> [WORK TO BE COMPLETED]:
Search the records for the word "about" and copy each line in which it appears.

> [MATERIAL FOR THIS TASK]:
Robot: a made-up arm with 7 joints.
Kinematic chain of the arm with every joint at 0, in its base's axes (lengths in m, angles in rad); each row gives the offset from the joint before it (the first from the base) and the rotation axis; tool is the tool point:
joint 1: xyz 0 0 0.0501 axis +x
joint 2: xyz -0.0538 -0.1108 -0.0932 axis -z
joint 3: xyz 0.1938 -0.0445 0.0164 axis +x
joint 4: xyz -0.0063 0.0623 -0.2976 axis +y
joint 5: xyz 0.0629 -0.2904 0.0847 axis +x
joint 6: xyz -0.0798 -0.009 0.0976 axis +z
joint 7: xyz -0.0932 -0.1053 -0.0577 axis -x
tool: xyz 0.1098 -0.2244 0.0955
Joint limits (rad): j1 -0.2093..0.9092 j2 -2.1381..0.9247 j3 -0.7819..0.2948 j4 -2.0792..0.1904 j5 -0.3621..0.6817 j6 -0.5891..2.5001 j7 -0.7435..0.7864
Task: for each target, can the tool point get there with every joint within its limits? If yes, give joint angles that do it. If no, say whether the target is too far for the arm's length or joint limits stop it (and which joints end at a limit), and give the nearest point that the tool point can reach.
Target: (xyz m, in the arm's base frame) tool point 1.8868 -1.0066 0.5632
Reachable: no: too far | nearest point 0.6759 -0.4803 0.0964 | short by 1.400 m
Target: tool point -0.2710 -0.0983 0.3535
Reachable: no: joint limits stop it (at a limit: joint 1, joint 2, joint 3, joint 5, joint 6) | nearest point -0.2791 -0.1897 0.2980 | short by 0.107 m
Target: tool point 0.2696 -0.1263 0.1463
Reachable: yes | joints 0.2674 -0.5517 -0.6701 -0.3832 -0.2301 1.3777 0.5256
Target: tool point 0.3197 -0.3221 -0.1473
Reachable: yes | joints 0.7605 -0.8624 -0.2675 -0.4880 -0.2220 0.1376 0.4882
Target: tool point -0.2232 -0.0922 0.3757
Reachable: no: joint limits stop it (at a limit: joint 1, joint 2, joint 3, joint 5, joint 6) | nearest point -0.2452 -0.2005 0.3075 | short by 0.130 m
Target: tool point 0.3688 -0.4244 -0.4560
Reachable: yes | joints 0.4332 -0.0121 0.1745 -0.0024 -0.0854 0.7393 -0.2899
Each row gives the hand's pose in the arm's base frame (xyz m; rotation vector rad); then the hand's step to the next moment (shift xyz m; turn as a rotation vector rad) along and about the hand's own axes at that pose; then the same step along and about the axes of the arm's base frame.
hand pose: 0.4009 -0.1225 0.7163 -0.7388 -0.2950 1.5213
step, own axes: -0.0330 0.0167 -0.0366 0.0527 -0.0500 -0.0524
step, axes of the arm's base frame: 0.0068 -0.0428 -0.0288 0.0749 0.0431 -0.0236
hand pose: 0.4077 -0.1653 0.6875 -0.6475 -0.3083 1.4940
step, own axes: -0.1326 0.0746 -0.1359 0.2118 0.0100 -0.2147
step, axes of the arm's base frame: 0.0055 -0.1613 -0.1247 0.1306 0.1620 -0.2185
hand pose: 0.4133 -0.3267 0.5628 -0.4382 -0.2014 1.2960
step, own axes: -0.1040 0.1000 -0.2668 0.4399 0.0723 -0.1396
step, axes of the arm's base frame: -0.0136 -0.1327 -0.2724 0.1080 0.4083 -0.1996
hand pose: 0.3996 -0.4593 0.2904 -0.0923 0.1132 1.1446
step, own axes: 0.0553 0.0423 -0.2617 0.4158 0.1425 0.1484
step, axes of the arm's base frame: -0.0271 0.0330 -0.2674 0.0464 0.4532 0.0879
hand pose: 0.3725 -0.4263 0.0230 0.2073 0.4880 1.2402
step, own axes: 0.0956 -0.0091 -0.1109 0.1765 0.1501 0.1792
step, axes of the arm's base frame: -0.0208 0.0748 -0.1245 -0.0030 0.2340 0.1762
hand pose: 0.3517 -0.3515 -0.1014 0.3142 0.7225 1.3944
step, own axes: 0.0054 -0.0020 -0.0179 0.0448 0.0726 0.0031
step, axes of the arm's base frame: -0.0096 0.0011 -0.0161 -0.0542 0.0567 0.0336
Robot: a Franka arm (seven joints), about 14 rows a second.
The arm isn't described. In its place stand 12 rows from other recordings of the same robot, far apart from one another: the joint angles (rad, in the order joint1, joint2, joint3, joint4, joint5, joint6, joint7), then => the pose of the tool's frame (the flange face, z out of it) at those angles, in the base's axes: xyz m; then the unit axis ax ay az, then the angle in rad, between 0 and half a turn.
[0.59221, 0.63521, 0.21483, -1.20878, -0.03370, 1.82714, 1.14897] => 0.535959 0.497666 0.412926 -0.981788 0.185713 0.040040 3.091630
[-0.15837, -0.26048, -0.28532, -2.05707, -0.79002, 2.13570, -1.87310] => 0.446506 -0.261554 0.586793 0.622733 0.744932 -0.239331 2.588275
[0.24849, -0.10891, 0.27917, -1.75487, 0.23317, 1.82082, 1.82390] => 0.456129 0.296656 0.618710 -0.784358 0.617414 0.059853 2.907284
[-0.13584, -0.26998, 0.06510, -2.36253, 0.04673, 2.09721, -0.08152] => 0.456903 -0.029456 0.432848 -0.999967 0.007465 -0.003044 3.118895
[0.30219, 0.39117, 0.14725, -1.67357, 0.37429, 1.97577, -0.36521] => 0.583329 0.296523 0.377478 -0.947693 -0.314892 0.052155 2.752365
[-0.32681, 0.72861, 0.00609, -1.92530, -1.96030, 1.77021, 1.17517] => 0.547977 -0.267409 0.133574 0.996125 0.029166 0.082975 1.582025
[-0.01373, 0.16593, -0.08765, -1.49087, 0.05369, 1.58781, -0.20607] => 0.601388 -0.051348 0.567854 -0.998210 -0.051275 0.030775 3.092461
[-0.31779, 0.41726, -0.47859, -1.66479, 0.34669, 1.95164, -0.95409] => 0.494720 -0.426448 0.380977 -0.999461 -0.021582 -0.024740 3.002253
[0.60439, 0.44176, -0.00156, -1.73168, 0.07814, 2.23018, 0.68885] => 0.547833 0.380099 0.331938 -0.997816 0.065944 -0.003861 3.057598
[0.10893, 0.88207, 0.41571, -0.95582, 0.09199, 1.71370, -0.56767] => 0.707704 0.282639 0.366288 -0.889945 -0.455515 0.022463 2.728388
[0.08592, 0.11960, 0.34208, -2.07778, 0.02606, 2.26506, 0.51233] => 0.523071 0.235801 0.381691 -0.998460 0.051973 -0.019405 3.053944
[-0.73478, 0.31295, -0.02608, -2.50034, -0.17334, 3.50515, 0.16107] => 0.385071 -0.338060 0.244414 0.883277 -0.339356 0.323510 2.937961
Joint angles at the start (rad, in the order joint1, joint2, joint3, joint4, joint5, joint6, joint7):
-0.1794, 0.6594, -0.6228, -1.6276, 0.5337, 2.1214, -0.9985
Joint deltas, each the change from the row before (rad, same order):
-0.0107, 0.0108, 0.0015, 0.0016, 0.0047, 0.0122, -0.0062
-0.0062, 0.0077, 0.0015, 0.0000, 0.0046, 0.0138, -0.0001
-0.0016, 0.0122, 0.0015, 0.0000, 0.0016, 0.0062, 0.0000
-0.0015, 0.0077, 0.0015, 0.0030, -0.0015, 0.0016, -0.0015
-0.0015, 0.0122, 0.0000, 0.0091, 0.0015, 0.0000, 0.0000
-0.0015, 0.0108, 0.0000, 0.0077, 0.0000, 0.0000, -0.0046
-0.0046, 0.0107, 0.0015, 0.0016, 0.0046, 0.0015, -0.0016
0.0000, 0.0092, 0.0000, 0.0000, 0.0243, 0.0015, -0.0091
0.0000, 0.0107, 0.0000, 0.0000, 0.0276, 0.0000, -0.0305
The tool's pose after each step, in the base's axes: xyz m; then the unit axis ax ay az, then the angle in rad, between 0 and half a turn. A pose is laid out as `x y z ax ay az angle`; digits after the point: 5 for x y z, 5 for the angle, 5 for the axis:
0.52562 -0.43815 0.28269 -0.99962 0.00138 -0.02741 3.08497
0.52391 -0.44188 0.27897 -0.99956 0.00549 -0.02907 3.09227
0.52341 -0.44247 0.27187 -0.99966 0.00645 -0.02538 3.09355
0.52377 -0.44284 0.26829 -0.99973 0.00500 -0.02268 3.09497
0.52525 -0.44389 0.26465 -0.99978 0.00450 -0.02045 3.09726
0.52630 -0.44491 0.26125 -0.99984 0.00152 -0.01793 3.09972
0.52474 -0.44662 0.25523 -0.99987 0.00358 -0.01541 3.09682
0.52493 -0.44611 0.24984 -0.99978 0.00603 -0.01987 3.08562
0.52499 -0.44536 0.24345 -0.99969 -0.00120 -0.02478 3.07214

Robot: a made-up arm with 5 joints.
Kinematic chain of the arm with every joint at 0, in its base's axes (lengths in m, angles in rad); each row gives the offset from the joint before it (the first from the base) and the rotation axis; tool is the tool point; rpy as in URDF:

> [RESPONSE AREA]:
Each row gives the hand's pose in the arm's base frame (xyz m; rotation vector rad); then the hand's step to the next moment (shift xyz m; turn as a rotation vector rad) along and about the hand's own axes at that pose; then the same step along and about the axes of the arm's base frame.
Robot: a Franka arm (seven joints), about 14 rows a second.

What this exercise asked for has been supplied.